> [Work instructions]:
Reproduce verbatim the lines of the material below, starting at the line with "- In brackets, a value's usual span" and ending at the line with "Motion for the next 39", both inclusive; skip the rest.

*** Block opens ***

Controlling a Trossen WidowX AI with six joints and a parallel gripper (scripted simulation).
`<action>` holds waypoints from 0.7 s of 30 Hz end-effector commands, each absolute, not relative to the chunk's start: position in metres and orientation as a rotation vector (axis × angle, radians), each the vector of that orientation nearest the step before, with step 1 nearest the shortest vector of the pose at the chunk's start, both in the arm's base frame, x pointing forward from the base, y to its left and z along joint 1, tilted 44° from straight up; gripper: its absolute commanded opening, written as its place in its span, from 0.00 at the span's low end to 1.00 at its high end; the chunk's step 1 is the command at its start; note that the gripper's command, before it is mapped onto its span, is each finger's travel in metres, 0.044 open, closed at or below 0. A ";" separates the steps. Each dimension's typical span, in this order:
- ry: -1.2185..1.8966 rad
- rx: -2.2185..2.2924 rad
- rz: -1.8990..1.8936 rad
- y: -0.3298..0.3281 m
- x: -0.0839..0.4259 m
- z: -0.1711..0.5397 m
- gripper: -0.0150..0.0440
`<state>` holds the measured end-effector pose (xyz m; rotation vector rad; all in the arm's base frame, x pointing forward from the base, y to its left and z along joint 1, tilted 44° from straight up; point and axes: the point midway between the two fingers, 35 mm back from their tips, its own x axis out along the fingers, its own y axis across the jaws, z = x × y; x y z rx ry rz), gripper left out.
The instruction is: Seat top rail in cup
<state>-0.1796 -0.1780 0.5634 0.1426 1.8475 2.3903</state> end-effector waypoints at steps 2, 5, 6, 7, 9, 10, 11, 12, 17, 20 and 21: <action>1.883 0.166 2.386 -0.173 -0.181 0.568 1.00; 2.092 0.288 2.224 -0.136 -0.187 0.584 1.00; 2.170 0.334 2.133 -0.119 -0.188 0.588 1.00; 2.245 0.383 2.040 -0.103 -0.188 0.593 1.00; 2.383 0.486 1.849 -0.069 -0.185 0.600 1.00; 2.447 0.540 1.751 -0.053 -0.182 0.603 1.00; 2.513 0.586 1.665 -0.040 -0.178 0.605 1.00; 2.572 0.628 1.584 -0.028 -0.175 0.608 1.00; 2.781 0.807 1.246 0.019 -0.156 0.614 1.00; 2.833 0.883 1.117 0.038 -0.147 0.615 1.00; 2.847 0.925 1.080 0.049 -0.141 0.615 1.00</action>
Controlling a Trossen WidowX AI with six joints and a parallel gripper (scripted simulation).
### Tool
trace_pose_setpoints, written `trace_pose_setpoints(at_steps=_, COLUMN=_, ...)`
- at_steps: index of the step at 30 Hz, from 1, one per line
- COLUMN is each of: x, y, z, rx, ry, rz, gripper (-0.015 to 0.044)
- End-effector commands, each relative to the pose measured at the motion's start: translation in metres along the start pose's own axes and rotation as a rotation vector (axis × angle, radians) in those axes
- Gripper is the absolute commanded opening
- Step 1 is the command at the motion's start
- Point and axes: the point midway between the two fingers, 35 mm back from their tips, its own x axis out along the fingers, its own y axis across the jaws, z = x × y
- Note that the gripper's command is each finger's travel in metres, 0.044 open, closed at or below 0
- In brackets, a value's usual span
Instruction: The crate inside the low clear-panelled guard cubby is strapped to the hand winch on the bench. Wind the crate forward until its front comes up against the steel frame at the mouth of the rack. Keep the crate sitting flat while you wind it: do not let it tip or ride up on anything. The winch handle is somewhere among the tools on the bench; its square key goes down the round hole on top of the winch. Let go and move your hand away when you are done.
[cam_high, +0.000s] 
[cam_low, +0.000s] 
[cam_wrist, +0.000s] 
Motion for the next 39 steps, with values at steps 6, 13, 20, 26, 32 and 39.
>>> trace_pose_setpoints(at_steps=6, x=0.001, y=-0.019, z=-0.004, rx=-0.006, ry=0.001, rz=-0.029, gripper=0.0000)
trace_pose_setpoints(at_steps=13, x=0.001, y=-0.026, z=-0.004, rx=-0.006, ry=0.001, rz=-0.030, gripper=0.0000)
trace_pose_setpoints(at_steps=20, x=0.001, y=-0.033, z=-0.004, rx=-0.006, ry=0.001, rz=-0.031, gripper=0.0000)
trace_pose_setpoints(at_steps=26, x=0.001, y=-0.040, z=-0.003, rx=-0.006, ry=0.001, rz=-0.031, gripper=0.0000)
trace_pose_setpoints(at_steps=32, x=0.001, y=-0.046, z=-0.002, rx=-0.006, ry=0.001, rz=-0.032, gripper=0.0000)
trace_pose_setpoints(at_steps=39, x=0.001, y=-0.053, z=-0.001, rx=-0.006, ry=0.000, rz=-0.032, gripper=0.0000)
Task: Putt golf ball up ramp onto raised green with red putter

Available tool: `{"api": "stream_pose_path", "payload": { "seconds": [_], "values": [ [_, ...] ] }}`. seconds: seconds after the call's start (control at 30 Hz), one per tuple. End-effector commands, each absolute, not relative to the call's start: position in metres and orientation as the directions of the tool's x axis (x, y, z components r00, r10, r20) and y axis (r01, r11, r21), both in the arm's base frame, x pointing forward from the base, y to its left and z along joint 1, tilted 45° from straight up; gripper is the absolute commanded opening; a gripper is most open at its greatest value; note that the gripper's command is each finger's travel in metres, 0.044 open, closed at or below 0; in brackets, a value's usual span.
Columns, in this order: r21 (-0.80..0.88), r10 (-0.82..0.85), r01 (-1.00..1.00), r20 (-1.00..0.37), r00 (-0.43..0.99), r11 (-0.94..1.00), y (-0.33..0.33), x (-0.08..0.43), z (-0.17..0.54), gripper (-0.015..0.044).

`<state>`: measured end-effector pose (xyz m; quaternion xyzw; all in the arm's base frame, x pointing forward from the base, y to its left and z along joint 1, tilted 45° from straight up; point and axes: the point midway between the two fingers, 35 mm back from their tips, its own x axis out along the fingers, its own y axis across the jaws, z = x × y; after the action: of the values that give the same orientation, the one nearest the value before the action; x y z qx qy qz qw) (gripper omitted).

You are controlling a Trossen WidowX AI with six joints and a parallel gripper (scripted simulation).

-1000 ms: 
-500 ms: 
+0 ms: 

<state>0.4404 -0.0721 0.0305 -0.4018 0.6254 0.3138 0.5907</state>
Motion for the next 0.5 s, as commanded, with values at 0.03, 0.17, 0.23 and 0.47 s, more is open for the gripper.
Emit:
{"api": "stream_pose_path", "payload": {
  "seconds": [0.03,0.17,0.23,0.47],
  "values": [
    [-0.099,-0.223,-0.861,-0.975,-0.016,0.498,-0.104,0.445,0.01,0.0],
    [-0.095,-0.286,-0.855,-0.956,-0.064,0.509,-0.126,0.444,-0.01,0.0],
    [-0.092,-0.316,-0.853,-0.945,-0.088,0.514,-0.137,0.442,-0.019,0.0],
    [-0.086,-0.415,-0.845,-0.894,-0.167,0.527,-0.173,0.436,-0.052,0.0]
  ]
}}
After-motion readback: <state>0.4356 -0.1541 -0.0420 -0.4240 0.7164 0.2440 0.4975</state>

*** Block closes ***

> [Answer for the task]:
- In brackets, a value's usual span
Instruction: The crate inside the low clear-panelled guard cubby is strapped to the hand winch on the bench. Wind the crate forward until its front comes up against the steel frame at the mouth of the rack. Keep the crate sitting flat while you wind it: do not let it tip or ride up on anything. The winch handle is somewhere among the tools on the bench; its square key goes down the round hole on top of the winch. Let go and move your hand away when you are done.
[cam_high, +0.000s] 
[cam_low, +0.000s] 
[cam_wrist, +0.000s] 
Motion for the next 39 steps, with values at steps 6, 13, 20, 26, 32 and 39.

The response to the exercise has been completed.